Hundimiento del Lusitania

Pasaron dieciocho minutos de las dos de la tarde y 1197 personas acaban de morir…

El “RMS Lusitania” se hundió en las costas de Irlanda mientras intentaba llegar a puerto el 7 de mayo de 1915, gracias un torpedo disparado por el submarino alemán U-20. Este hecho es considerado como el disparador para la incorporación de los Estados Unidos a la Primera Guerra Mundial y, a pesar de que sucedió hace más de cien años, hasta el día de hoy nos preguntamos qué pasó realmente la tarde de ese 7 de mayo.

Los misterios que rodean el hundimiento del barco son tantos y tan conspirativos como descabellados, pero si de algo estamos seguros es de que el RMS Lusitania cumplió un papel importante de manera secreta en el apoyo del ejercito inglés durante la guerra.

Víctimas Lusitania
Víctimas del Hudimiento del “RMS Lusitania”. Estos son los ataúdes de los cuerpos que se pudieron recuperar.

Para empezar, el RMS Lusitania hasta ese momento era considerado el barco más rápido del mundo en cruzar el Atlántico y a pesar de la advertencia por parte del ejercito alemán sobre hundir barcos ingleses, éste siguió funcionando, llevando pasajeros de un continente al otro, lo que servía de manera excelente para tapar la verdadera carga del barco: armamento. Más precisamente, municiones de todo tipo, desde rifles hasta de cañones.

Así, el 1 de mayo de 1915, el barco dejaba el puerto de New York con rumbo hacia Inglaterra con la carga y los pasajeros, quienes afirmaban saber el peligro que representaba tanto la posibilidad de hundimiento como lo que el barco transportaba. Aunque si la historia nos ha enseñado algo, es que todo es producto de coincidencias inesperadas, como que el submarino alemán también saldría de su puerto el mismo día con rumbo hacia las Islas Británicas, hundiendo otros tres barcos en su camino.

El 7 de mayo de 1915, las costas de Irlanda se despertaron con niebla y nuestro querido barco inglés tuvo que reducir su velocidad para evitar accidentes y, por extraño que suene, eso fue lo único que encontró. Desde que el imperio Alemán ordenó el bloqueo a la islas y el hundimiento de cualquier barco, la marina real desplegó barcos escoltas para proteger cualquier tipo de embarcación entrante.

Eso no funcionó ese día. El RMS Lusitania no encontró ningún barco escolta y por decisión del capitán se adentró en solitario hacia su destino.

Submarino U-20
El torpedo da de lleno en el barco.

Cerca de las 14:00 horas la niebla se despejó y un submarino alemán con órdenes de destruir cualquier cosa que flotara y no fuera aliada se encontró a no menos de una milla náutica de su objetivo, disparando un torpedo que impactó de lleno.

En apenas unos segundos el barco se empezó a inclinar. Estalló el caos: Gritos, agua, gente corriendo, fuego y de la nada, una segunda explosión.

Los pocos que pudieron describieron cómo el casco explotó desde adentro, sin previo aviso, haciendo un agujero más grande. El barco se inclinó aún más y los barcos salvavidas quedaron inutilizados por la inclinación.

Pasaron 18 minutos de las 14:00. El “RMS Lusitania” se hundió hasta las profundidades, llevándose la vida de 785 pajeros y 412 tripulantes.

Lusitania
El Lusitania en llamas. Se desconoce la verdadera razón de la segunda explosión.

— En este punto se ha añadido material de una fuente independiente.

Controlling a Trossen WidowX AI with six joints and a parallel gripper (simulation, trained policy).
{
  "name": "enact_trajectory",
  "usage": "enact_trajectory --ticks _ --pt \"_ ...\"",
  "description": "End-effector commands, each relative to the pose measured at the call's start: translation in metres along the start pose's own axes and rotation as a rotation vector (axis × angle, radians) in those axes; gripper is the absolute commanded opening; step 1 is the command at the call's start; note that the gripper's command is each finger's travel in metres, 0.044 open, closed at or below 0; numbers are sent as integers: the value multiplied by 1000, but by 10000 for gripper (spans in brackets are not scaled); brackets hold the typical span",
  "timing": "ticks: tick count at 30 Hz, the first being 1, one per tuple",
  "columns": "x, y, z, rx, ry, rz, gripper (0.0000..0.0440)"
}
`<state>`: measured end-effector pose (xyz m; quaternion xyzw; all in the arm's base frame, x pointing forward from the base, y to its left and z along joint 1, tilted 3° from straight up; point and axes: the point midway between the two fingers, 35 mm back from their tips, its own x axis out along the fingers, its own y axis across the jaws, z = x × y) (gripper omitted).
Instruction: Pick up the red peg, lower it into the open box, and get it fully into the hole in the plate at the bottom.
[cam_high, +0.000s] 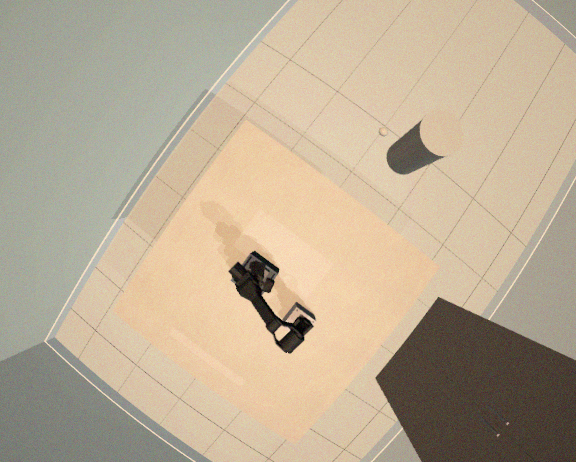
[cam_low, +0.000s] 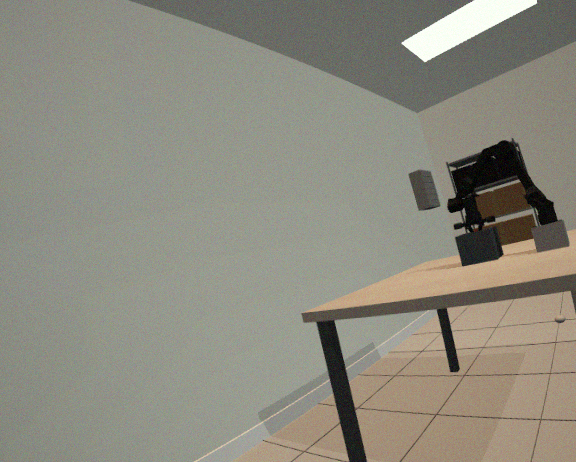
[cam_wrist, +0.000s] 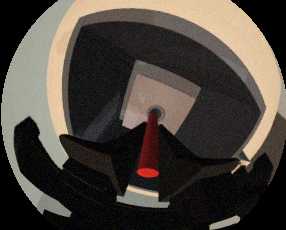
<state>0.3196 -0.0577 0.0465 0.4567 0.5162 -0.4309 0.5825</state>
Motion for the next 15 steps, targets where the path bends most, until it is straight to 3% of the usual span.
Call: enact_trajectory --ticks 1,7,15 --pt "5 0 1 -13 3 -8 4" --pt "14 -1 2 -35 12 -33 94" --pt "5 7 1 -21 100 -14 152"
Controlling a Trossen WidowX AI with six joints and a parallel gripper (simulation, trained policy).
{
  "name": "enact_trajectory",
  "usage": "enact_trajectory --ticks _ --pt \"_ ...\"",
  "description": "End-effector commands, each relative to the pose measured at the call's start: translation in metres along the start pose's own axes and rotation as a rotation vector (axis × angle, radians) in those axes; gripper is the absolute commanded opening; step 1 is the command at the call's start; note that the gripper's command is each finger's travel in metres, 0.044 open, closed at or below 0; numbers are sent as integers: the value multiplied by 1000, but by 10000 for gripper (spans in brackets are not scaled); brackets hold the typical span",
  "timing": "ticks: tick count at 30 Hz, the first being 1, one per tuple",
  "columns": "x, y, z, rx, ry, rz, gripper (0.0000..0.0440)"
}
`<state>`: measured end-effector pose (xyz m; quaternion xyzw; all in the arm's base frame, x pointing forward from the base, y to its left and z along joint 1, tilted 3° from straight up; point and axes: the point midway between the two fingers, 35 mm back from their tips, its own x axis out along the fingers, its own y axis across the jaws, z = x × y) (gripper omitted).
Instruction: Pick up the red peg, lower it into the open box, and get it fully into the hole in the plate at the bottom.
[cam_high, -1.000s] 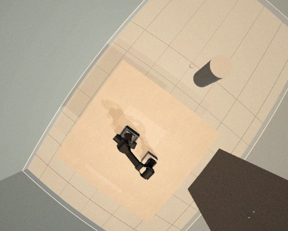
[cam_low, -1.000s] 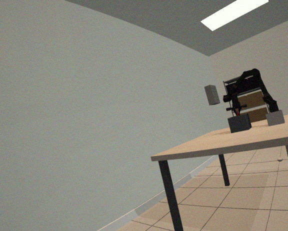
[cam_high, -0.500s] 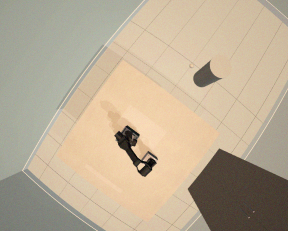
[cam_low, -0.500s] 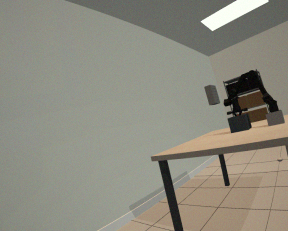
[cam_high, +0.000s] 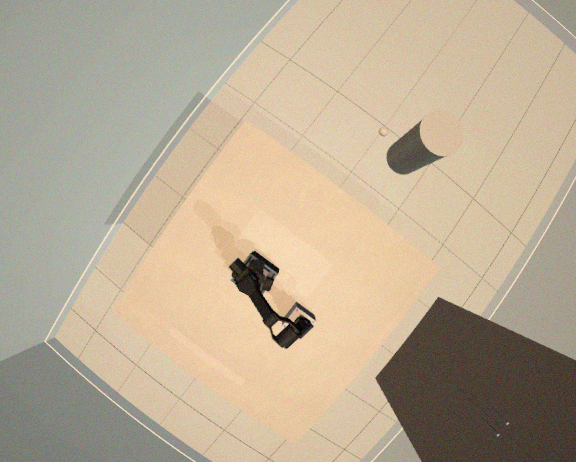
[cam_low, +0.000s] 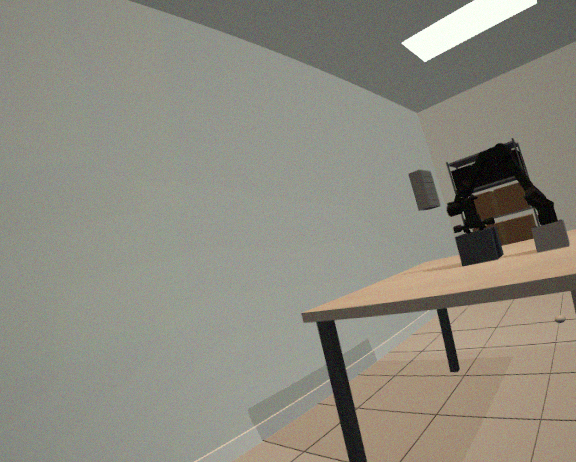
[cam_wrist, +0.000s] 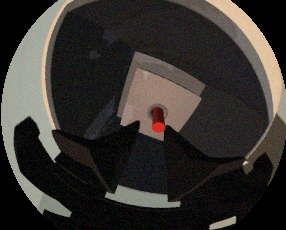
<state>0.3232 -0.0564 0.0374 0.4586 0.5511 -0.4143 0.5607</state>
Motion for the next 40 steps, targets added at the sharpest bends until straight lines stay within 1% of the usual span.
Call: enact_trajectory --ticks 1,13,26,28,31,34,36,40 --pt "-7 4 2 8 33 20 152" --pt "-27 9 4 36 160 62 195" --pt "-49 14 14 58 223 118 231" --pt "-52 15 16 59 227 127 219" --pt "-57 17 20 56 228 145 172" --pt "-61 20 26 48 225 171 143" --pt "-64 24 29 40 224 191 132" --pt "-70 29 35 28 228 225 126"
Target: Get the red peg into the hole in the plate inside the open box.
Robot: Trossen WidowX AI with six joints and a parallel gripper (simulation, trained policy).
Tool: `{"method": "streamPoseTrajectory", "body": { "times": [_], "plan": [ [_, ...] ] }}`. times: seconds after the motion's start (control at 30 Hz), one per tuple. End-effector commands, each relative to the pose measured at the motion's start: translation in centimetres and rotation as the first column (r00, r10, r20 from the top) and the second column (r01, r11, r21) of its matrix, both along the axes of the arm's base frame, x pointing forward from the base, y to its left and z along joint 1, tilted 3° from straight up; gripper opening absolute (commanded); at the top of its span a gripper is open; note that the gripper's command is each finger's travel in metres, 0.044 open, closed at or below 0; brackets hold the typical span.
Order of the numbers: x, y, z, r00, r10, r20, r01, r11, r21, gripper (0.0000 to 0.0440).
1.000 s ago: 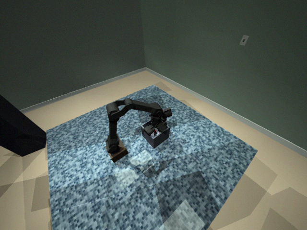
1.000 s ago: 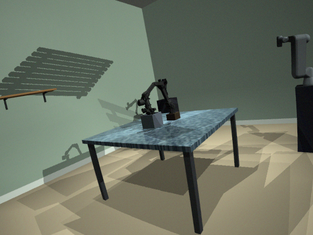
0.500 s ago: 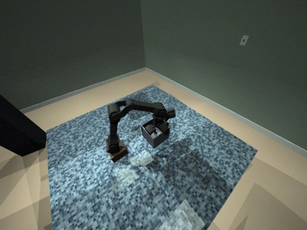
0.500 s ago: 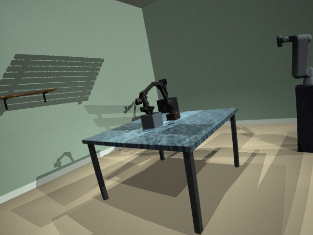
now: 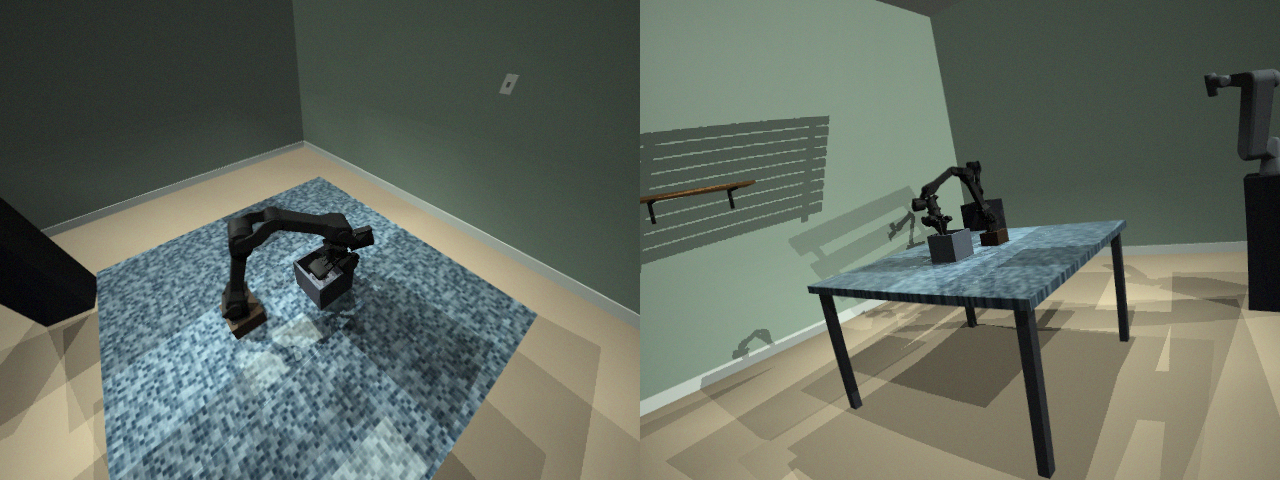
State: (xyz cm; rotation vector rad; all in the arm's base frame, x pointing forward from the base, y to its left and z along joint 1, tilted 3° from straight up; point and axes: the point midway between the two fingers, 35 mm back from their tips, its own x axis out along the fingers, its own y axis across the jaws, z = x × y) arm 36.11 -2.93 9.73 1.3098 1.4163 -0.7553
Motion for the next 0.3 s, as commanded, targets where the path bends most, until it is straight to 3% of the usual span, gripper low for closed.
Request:
{"method": "streamPoseTrajectory", "body": {
  "times": [0.0,0.27],
  "plan": [
    [0.41,-0.13,0.36,1.000,0.009,0.018,-0.009,1.000,0.017,0.0137],
    [1.39,-0.53,1.20,0.997,0.027,0.066,-0.030,0.998,0.048,0.0124]
  ]
}}
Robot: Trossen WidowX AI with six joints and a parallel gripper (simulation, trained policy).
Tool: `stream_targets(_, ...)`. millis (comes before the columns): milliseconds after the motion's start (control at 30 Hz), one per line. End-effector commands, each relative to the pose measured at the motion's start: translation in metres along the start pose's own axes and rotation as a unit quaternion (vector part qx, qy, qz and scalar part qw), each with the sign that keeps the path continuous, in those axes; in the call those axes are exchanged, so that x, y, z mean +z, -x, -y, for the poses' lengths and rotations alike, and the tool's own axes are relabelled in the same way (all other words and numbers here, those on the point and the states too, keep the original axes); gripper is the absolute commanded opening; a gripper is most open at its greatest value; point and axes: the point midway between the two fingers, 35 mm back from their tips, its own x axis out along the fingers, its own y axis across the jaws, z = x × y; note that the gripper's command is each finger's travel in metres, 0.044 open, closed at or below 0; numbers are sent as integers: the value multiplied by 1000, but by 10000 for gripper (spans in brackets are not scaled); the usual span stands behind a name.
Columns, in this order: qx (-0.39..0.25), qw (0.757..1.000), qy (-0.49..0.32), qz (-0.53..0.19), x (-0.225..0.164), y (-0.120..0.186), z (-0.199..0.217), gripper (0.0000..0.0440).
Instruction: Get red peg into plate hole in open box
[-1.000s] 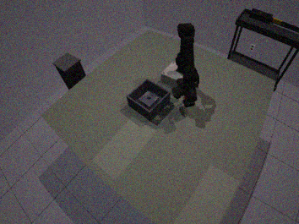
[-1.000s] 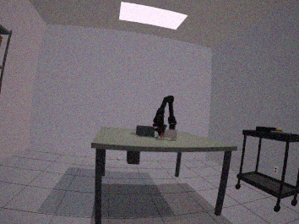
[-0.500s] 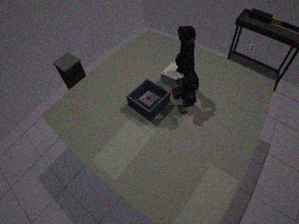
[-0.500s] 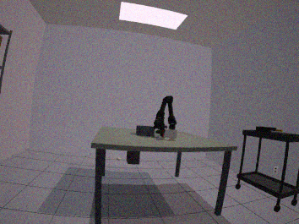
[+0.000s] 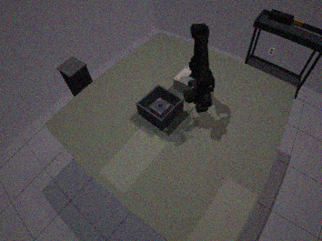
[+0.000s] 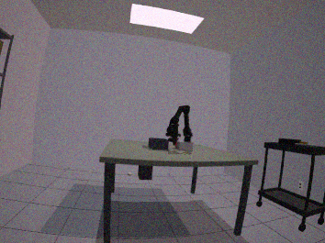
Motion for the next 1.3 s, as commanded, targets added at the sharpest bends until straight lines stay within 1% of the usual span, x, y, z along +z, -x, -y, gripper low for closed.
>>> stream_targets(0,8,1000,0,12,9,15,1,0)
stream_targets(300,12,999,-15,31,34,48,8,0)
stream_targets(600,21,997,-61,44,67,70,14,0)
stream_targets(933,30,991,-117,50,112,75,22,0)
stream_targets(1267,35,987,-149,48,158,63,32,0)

Se cree que fue un cargamento de municiones.

Dentro de los pasajeros que perecieron, una parte de ellos eran estadounidenses, algo que afectó a muchas personas en el país de las trece colonias y quienes hasta ahora se mantuvieron en una neutralidad apreciada, pusieron en marcha los engranajes de la guerra.

Existen teorías acerca de que Winston Churchill, quien en aquel momento era Primer Lord del Almirantazgo a cargo de Marina Británica, ordenó la falta de escoltas de protección para lograr que los Estados Unidos se unieran definitivamente a la Guerra. La verdad nunca se sabrá totalmente… ya que está sumergida en el fondo del mar.